Underactive Adrenal Glands / Addison's Disease
Addison's disease is the result of an underactive adrenal gland. An underactive adrenal gland produces insufficient amounts of cortisol (a steroid hormone that helps to control the body's use of fats, proteins, and carbohydrates, suppresses inflammatory reactions in the body, and affects immune system functions) and aldosterone (a steroid hormone that controls sodium and potassium in the blood). Addison's disease is considered rare. Onset of the disease may occur at any age.
Destruction of the adrenal gland due to an auto-immune response is the most common cause of the disease. Some Addison's disease cases are caused by the actual destruction of the adrenal glands through cancer, infection, an autoimmune process, or other diseases. Other causes may include the following:
- Use of corticosteroids as a treatment (such as prednisone) may cause a slow down in production of natural corticosteroids by the adrenal glands.
- Certain medications used to treat fungal infections may block production of corticosteroids in the adrenal glands.
- Rarely, Addison's disease is inherited as an X-linked trait, where the gene responsible for the condition is located on the X chromosome and passed down from a healthy female carrier to her sons (50/50 chance), who are affected. In this form, symptoms typically begin in childhood or adolescence.
Lack of adrenal hormones may cause:
- elevated levels of potassium.
- extreme sensitivity to the hormone insulin, which normally is present in the bloodstream. This sensitivity may lead to low blood sugar levels.
- increased risk during stressful periods, such as surgery, infection, or injury. Corticosteroids play an important role in helping the body fight infection and promote health during physical stress.

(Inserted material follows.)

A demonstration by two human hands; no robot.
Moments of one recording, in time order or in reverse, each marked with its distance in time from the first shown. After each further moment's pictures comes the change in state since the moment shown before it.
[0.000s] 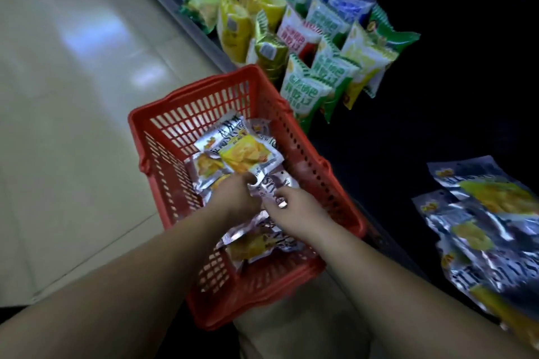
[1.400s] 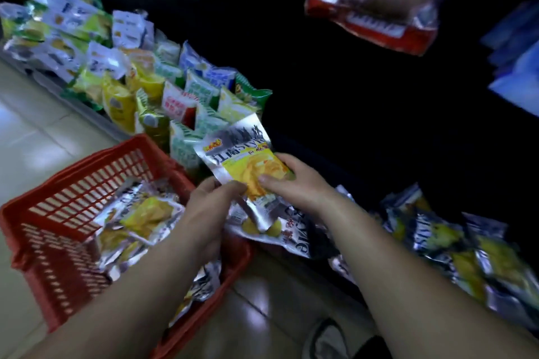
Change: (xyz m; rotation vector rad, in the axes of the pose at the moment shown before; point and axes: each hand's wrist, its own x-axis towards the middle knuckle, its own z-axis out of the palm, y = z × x) left_hand -0.073 0.203 0.013 -1.099 -0.052 0.094; right_hand -0.097 0.077 -0.208 0.482 0.323 0.056
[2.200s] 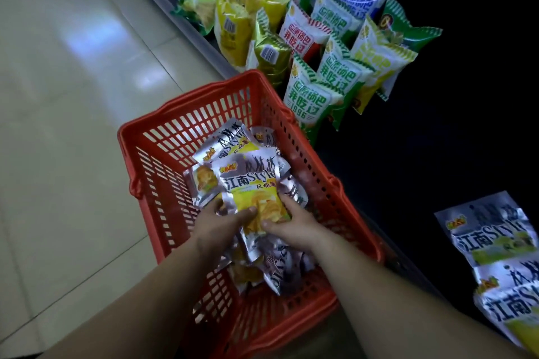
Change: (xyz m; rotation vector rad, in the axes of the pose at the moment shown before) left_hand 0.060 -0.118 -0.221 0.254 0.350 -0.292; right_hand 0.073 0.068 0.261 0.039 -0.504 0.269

Mild Addison's disease symptoms may only be apparent when the child is under physical stress. The following are the most common symptoms of Addison's disease. However, each child may experience symptoms differently. Symptoms may include:
- rapid pulse
- dark skin (first noted on hands and face)
- black freckles
- bluish-black discoloration around the nipples, mouth, rectum, scrotum, or vagina
- weight loss
- loss of appetite
- intense salt craving
- muscle aches
- intolerance to cold
If not treated, Addison's disease may lead to severe abdominal pain, extreme weakness, low blood pressure, kidney failure, and shock - especially when the child is experiencing physical stress. The symptoms of Addison's disease may resemble other problems or medical conditions. Always consult your child's physician for a diagnosis.

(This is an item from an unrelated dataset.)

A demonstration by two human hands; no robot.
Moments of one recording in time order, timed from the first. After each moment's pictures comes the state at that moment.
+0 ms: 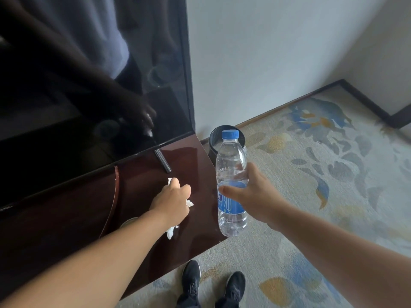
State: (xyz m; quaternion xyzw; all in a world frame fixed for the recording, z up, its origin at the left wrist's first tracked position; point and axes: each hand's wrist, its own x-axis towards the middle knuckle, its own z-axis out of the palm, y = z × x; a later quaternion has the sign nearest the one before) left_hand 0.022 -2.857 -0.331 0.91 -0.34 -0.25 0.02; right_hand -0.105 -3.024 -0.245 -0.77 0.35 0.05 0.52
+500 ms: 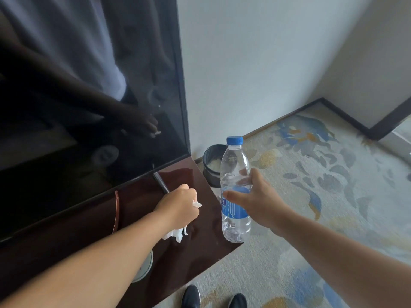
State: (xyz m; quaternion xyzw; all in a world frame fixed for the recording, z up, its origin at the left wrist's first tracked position) left_hand 0.039 -2.885 -0.276 0.88 -0.39 -0.25 0.10; right_hand -0.104 -3.036 -0.212 -0.76 0.36 -0.01 0.54
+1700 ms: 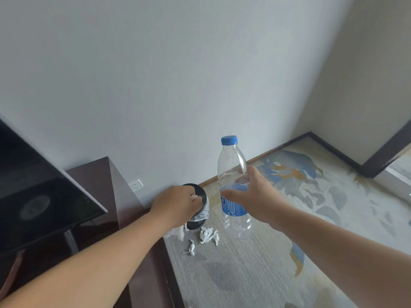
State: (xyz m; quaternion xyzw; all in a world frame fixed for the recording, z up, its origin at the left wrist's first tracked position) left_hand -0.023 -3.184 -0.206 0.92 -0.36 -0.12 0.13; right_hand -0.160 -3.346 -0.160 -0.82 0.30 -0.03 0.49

In addition to a complete medical history and physical examination, diagnostic procedures for Addison's disease may include blood tests to measure corticosteroid hormone levels.

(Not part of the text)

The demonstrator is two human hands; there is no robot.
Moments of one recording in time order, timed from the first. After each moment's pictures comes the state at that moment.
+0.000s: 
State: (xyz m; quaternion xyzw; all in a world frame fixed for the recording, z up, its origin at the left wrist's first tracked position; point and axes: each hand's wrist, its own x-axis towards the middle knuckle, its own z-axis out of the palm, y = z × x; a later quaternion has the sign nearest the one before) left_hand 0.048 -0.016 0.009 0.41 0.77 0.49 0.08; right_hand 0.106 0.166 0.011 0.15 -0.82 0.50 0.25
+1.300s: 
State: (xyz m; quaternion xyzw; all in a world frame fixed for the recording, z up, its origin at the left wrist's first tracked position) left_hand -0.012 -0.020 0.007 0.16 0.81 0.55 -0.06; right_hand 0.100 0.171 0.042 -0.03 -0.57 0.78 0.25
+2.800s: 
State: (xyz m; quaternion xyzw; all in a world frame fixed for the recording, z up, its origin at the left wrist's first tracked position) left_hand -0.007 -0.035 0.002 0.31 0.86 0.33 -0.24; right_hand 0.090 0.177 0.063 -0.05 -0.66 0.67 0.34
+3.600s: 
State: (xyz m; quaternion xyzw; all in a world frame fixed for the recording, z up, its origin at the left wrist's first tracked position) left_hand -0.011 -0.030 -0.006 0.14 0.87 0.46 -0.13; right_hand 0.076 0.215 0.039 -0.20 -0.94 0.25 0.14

Specific treatment for Addison's disease will be determined by your child's physician based on:
- your child's age, overall health, and medical history
- extent of the disease
- your child's tolerance for specific medications, procedures, or therapies
- expectations for the course of the disease
- your opinion or preference
The goal of treatment is to restore the adrenal glands to normal function, producing normal levels of corticosteroid hormones. Since Addison's disease can be life threatening, treatment often begins with administration of corticosteroids. Corticosteroids, such as prednisone, may be taken orally or intravenously, depending on the child's condition. Usually the child must continue taking the corticosteroids for the rest of his/her life. Treatment may also include taking a medication that helps restore the body's level of sodium and potassium.